Commissioner Tony Hall, who with Commission Chairman Dan Miller voted in favor of the EDA's earlier industrial park proposal and against the county's threat to withhold EDA funds, made a motion to meet with EDA and ConAgra officials to talk about it.
"If we come together in one room, we can address those things," Hall said. "What are we accomplishing right now?"
"For one thing, you're not adopting this illegal agreement," Clarence Miller said.
Hall's motion died for lack of a second.
"There's no action taken on this thing because our attorney has given his opinion that we throw it out," Bozeman said.
"I go along with that," said Commissioner Jerry Childree.
Miller was replaced as EDA counsel last spring by Tifton attorney Bob Reinhardt, who could not be reached for comment.

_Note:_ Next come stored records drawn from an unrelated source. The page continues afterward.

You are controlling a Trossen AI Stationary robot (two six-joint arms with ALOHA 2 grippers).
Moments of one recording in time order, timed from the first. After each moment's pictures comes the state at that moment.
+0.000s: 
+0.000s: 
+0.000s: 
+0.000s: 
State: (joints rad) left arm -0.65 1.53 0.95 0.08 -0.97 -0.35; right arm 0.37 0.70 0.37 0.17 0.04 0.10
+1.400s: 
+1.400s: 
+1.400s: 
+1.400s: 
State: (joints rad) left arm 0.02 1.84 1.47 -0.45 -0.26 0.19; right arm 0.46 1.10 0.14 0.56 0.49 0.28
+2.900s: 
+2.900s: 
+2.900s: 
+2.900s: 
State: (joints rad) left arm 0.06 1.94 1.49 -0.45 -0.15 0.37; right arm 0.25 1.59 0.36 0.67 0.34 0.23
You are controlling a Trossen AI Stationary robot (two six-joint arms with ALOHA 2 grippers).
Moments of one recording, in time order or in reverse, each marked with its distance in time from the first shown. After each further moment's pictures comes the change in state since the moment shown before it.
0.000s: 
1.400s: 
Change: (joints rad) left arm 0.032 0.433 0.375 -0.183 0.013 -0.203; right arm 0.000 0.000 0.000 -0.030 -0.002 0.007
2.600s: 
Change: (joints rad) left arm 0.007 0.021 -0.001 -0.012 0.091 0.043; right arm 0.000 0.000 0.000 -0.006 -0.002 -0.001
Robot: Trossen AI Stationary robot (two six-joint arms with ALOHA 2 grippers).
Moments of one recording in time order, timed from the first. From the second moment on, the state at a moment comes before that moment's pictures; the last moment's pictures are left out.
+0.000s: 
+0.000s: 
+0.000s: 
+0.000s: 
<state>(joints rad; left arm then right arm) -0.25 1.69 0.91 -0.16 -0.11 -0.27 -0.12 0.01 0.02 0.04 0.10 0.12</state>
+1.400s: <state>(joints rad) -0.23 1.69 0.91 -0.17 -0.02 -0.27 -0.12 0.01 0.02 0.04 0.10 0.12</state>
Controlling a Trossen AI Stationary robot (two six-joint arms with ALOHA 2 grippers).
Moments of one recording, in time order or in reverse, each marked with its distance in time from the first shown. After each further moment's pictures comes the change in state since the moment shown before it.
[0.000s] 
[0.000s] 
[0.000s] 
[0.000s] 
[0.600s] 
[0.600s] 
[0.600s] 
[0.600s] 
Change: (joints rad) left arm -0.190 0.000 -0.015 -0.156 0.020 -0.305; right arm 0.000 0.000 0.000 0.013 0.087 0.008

ConAgra Vice President of Manufacturing Bob Charleston, who has been working with the Sylvester plant on its restart since the recall, said he'd flown in from Chicago after hearing about the called meeting two days earlier.
Asked to comment, Charleston said only that ConAgra was "involved in economic development all over the world."
Sylvester Plant Manager Earl Ehret said, "We're representing the plant on a local level."
The plant, which employs about 100 people in the production of every jar of the company's Peter Pan peanut butter, is among Worth's top three taxpayers, paying nearly $200,000 in property taxes this year on its buildings and equipment, according to county tax records. Peanut butter made and shipped out of the plant is subject to freeport exemptions and is not taxed.
The company also is one the largest employers in Worth. The county of about 22,000 sends 39 percent of its workforce west, to employers in Dougherty County; 38 percent work in Worth; and 11 percent work in Tift County, according to U.S. Census Bureau data.